> _Records for the task_
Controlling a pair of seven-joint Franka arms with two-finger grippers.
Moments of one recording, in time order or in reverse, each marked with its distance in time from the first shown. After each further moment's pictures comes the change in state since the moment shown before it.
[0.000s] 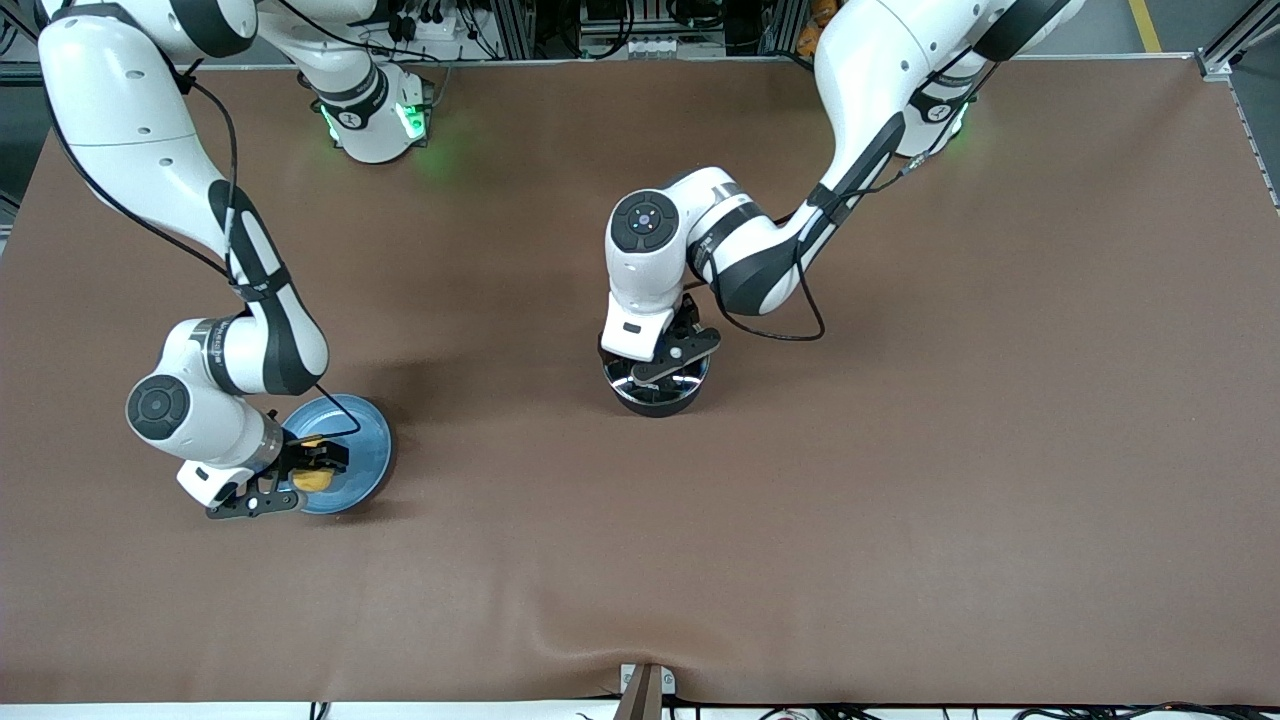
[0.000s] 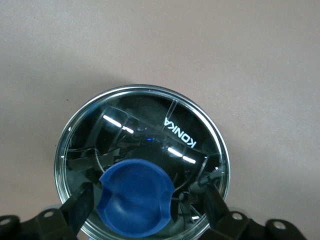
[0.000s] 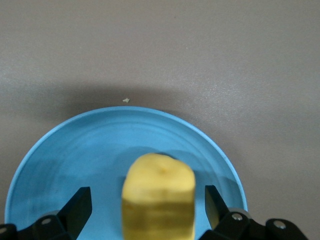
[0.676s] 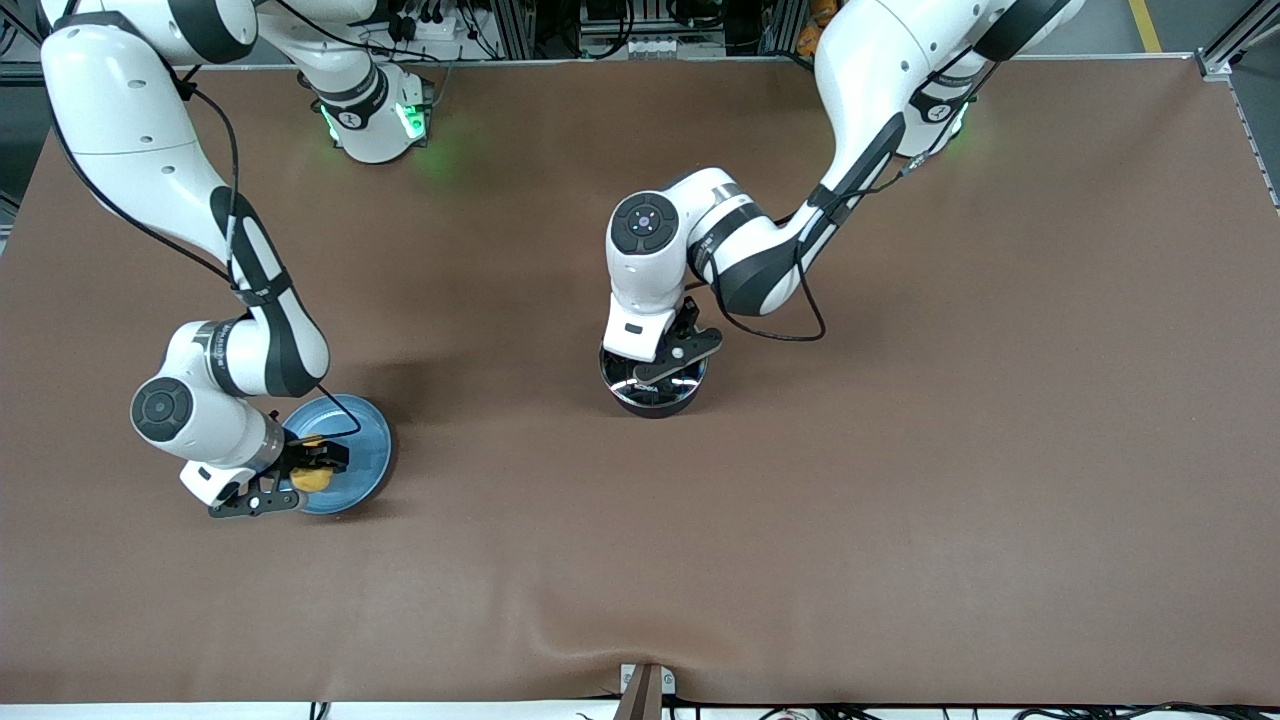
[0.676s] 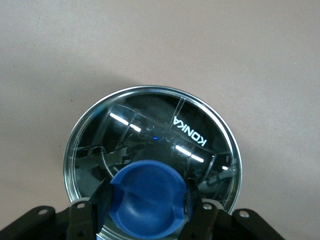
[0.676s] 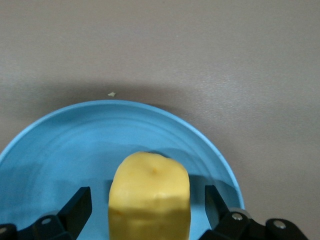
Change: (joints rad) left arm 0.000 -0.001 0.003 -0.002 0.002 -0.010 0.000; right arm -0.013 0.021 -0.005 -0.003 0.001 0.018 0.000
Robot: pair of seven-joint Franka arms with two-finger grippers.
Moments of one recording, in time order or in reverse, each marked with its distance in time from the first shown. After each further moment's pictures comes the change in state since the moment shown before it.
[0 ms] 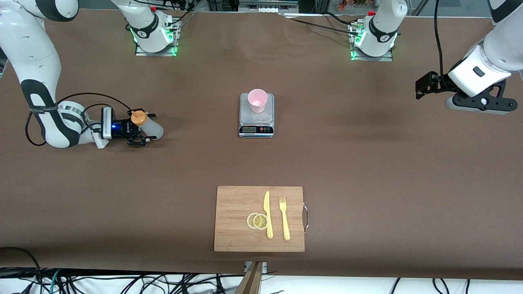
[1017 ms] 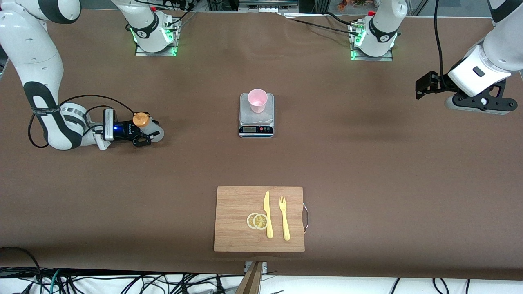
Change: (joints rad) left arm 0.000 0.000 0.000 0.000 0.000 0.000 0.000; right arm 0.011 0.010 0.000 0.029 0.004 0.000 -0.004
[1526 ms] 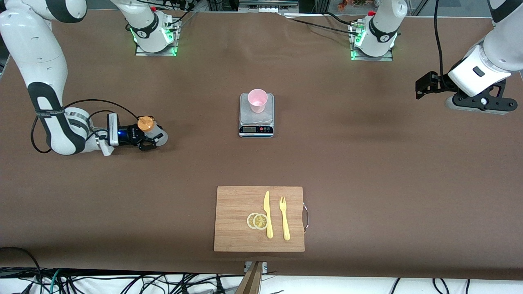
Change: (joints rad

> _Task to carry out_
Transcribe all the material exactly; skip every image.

> _Answer area_
Controlling a pair of seven-joint Franka arms with two-finger grippers.
Moments of one recording, in time order or in reverse, each marked with its distance in time from the first shown. After each further moment's pictures comes the change in state since the moment shown before it.
[0.000s] 
[0.000s] 
[0.000s] 
[0.676s] 
[0.676s] 
[0.676s] 
Change: (joints rad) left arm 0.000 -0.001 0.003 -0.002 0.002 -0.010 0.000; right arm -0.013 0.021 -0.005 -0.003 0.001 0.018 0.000
Robot: pair of seven-joint Franka arms with two-finger grippers.
Moments of one recording, in time order or in reverse, each marked with its distance in time from the first shown. After each further moment's pictures comes the change in state since the moment shown before it.
[0 ms] 
[1017 ms] 
Change: (joints rad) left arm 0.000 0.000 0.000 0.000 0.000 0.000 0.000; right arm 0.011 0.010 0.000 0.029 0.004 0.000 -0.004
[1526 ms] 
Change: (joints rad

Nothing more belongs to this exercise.